The quantum Rabi model is the minimal fully quantized light-matter Hamiltonian, while the Jaynes-Cummings model is its rotating-wave approximation [1, 2]. This demo propagates the initial state $|e,0\rangle$ in a truncated bosonic Fock basis and compares the full excited-state trace against the Jaynes-Cummings reference.

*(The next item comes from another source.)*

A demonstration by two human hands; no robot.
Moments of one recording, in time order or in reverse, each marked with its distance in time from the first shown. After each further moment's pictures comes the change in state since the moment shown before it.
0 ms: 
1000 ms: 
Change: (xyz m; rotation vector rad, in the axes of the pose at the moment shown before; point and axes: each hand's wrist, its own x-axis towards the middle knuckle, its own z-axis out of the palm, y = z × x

The sliders vary the boson cutoff $n_{\max}$ and coupling $g$ . At weak coupling and modest times the two curves nearly coincide; as $g$ grows, the counter-rotating terms drive the expected departure from the simple $\cos^2(gt)$ reference.

Method

We use the resonant Hamiltonian

H=\omega a^\dagger a+\frac{\omega_0}{2}\sigma_z+g(a+a^\dagger)(\sigma_++\sigma_-),

with $\omega=\omega_0=1$ and bosonic truncation

n=0,\dots,n_{\max}.

After removing the trivial free phases, the amplitudes satisfy nearest-neighbor ladder equations with explicit $e^{\pm i(\omega+\omega_0)t}$ counter-rotating factors. The demo integrates that truncated system with RK4, so increasing $n_{\max}$ is the direct numerical check on how much bosonic support is needed at the selected coupling.

The comparison curve keeps only the rotating-wave terms,

H_{\mathrm{JC}}=\omega a^\dagger a+\frac{\omega_0}{2}\sigma_z+g(a\sigma_++a^\dagger\sigma_-),

which for $|e,0\rangle$ gives

P_e^{\mathrm{JC}}(t)=\cos^2(gt).

So the plotted difference is a direct visual measure of how much the neglected counter-rotating sector matters at the chosen $(g,n_{\max})$ .

References

[1] E. T. Jaynes and F. W. Cummings. “Comparison of quantum and semiclassical radiation theories with application to the beam maser,” Proceedings of the IEEE 51 (1), 89--109 (1963). DOI: 10.1109/PROC.1963.1664.
[2] D. Braak. “Integrability of the Rabi model,” Physical Review Letters 107 (10), 100401 (2011). DOI: 10.1103/PhysRevLett.107.100401.